(1.) AN award for the recovery of some amount was announced against the petitioner and two others and in favour of respondent No. 4. The same was filed in the Court for being made a rule of the Court. The Court ordered on 1st June, 1973, for summoning of the petitioner and others for 24th July, 73, on 23rd July, 73 the process server went to the house of the petitioner to effect service. As he was reported to be out of station, the process -server made a report on that very date saying that the petitioner had gone out of Amritsar. In the said report there is nothing to show that the process -server had gone to the house of the petitioner more than once and as to at what time he had gone to effect service. On 24th July, 1973, the Court passed the following order: -
(2.) ON the publication of the advertisement in the newspaper ex -parte decree was passed against the petitioner and others on October 27, 1973, as the petitioner and others did not put in appearance. Thereafter, application for executing the said decree was filed and warrant for execution was issued. The petitioner submitted application under Order 9, Rule 13 Code of Civil Procedure, for setting aside the ex parte order against him on May 24, 1974, in which it was contended that the award had been made the rule of the Court and ex parte decree had been passed against him illegally without notice to him and that he came know of the ex parte decree only May, 14, 1974, from plaintiff when the latter approached him to execute the warrant. This application was contested by the respondent decree -holders. On behalf of the decree -holders only Kulwant Singh respondent appeared in the witness box and made his statement. On behalf of the petitioner the report of the process -server was brought on the record and the petitioner also made his own statement. The trial Court dismissed this application on the ground that the petitioner had been served through publication in the newspaper in accordance with law and that the said substituted service was equivalent to personal service of the petitioner. This order has been challenged in the present revision petition.

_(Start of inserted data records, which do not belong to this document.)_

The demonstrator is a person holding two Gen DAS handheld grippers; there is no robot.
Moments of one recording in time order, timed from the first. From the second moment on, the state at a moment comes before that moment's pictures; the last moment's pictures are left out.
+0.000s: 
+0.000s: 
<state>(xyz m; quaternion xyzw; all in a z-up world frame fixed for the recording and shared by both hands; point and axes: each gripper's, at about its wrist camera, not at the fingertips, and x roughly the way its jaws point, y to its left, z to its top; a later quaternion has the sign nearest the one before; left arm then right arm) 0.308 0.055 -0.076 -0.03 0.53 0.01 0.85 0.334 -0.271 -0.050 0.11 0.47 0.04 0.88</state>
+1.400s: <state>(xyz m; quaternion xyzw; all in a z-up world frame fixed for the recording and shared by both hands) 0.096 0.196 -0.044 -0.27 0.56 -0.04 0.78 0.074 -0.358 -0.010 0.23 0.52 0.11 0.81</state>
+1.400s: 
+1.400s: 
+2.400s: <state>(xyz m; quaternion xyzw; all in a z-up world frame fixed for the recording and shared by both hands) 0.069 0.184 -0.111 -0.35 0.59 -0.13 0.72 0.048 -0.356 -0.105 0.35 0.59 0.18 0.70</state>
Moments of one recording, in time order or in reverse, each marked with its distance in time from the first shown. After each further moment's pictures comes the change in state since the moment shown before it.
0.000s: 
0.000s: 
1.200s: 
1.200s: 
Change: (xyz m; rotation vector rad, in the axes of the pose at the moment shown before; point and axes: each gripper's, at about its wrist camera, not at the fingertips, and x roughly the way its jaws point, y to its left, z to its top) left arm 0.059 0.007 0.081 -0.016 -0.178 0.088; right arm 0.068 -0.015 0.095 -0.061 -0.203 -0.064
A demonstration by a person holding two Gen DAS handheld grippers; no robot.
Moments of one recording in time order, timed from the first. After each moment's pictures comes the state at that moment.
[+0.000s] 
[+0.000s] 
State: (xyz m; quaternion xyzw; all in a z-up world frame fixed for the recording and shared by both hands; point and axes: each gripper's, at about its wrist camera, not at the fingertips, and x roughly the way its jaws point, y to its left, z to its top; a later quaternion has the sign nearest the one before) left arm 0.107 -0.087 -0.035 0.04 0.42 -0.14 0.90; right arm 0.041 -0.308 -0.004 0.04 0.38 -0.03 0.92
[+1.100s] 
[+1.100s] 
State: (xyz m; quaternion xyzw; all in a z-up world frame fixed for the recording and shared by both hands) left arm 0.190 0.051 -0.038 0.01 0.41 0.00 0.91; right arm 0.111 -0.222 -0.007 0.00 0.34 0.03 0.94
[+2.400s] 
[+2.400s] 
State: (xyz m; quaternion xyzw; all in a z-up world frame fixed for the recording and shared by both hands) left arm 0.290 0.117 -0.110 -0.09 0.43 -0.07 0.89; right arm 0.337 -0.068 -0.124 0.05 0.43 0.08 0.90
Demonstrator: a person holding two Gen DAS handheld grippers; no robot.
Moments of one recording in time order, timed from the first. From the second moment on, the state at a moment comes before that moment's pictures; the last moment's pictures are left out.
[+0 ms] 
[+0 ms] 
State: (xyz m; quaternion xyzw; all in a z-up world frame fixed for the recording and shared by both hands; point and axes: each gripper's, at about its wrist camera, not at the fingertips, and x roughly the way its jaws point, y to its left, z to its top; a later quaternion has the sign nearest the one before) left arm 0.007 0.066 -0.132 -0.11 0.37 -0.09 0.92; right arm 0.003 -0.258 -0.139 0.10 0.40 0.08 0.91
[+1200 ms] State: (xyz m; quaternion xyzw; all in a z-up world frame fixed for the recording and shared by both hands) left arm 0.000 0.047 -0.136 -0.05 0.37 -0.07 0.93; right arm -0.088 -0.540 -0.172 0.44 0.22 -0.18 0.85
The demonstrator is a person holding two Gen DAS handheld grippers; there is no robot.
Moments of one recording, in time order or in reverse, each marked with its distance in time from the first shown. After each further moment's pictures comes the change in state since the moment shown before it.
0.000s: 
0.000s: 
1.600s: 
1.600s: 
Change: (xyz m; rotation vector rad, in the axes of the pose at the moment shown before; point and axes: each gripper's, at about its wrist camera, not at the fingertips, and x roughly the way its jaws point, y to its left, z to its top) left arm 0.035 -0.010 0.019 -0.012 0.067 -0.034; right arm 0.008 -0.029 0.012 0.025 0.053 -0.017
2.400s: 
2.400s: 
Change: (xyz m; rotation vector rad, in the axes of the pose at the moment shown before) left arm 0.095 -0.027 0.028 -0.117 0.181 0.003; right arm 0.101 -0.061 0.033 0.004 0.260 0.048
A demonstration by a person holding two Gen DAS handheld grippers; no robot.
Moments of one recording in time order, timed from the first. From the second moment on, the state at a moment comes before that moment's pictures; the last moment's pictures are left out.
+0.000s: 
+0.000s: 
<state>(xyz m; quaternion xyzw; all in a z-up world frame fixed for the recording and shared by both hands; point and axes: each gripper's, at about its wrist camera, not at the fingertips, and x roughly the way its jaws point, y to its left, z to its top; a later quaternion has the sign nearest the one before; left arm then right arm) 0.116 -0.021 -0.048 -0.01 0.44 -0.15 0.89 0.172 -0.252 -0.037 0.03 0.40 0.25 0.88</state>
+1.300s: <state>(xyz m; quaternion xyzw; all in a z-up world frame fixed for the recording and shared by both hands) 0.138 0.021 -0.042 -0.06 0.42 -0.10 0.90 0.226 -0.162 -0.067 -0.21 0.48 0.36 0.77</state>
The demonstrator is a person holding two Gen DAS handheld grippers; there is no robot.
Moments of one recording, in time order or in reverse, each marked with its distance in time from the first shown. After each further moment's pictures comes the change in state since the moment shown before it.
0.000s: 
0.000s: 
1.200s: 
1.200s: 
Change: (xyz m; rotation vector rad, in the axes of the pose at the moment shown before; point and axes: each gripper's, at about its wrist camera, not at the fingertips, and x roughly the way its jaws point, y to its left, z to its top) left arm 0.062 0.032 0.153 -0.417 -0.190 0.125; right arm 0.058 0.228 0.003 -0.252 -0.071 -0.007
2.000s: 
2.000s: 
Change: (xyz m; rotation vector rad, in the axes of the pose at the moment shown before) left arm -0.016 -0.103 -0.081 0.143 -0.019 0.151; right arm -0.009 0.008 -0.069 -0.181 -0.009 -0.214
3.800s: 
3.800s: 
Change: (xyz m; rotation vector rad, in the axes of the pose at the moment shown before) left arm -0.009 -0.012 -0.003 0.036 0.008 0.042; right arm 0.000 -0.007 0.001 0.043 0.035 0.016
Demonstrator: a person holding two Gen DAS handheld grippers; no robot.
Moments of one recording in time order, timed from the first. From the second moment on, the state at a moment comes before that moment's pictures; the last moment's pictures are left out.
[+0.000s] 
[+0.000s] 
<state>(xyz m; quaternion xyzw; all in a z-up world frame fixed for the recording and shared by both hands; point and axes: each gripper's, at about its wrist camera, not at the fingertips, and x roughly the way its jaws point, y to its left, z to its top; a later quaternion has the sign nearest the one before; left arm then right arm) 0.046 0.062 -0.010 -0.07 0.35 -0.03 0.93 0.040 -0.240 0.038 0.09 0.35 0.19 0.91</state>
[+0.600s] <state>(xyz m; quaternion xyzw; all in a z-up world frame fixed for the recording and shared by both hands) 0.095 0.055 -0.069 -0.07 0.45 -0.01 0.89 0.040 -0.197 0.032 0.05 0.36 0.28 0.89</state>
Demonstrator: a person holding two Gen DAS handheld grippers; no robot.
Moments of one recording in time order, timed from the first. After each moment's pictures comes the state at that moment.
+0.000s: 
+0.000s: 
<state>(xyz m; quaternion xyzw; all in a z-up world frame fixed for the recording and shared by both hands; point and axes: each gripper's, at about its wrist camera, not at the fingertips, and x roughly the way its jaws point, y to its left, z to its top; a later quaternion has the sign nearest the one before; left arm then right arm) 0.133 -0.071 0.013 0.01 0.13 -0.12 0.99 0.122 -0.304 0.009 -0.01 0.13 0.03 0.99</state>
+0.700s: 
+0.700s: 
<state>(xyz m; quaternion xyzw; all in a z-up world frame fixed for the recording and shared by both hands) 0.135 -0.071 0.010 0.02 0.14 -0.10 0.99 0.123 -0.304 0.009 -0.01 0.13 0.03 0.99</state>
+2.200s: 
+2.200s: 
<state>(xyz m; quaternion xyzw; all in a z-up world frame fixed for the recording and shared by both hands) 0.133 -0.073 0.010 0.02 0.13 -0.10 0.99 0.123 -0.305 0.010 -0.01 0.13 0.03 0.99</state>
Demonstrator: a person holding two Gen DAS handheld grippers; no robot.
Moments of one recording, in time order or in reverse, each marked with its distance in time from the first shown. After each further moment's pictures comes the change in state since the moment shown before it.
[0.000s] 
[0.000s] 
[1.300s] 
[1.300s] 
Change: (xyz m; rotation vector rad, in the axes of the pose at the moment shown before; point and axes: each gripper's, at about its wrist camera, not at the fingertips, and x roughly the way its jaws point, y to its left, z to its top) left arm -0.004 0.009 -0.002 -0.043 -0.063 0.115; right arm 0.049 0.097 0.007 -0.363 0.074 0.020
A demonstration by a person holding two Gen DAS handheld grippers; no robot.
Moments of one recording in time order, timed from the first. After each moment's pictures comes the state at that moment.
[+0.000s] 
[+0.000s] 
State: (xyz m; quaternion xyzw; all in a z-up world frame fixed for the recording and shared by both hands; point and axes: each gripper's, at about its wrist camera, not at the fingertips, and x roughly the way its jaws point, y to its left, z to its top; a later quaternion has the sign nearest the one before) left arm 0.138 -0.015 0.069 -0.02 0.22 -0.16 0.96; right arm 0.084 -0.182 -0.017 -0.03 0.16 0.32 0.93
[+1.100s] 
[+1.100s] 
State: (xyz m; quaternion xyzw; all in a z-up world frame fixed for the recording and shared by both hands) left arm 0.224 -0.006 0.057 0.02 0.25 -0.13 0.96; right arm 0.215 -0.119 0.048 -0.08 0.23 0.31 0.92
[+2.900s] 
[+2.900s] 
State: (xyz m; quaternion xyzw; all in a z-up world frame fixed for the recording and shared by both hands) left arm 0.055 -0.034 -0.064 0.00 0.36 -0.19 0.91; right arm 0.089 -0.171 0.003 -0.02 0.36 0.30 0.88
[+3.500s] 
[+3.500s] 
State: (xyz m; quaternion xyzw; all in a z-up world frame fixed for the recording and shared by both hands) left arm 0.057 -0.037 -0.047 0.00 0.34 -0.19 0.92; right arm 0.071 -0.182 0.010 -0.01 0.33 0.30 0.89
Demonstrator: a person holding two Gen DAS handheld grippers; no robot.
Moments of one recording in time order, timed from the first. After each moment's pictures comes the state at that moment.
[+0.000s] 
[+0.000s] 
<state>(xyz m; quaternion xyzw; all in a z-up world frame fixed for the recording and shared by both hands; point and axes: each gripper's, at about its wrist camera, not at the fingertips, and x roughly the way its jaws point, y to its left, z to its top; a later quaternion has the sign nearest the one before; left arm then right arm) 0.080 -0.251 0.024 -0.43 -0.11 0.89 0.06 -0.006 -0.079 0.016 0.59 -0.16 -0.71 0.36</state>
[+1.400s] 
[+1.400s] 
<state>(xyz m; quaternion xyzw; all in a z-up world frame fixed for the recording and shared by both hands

(3.) SO far as the present case is concerned, no other attempt was made by the process -server to effect service of summons on the authorised agent of the petitioner, if any, or on any male member of the house in which the petitioner was residing or to paste a copy of the summons on the residential house of the petitioner. The process -server had gone to effect service on the petitioner only once. It was not expected of the petitioner to remain in his house all the 24 hours in anticipation that the process -server may arrive to effect service on him. It was incumbent on the process -server to have tried to effect service on the petitioner sufficient time before the hearing of the case. The summons could even be given to any male member of the house. As a last resort, summons should have been affixed on the outer door of his house. It is surprising that the Court without applying its mind to various provisions of Order 5 and without there being any circumstance to justify the inference that the petitioner was evading service, though it fit to pass the order regarding advertisement in the newspaper which is, in fact, resorted to when no other alternative is left. In the present case there was absolutely no justification for the trial Court to pass this order regarding advertisement in the newspaper. The said order was consequently patently without jurisdiction and was quite arbitrary.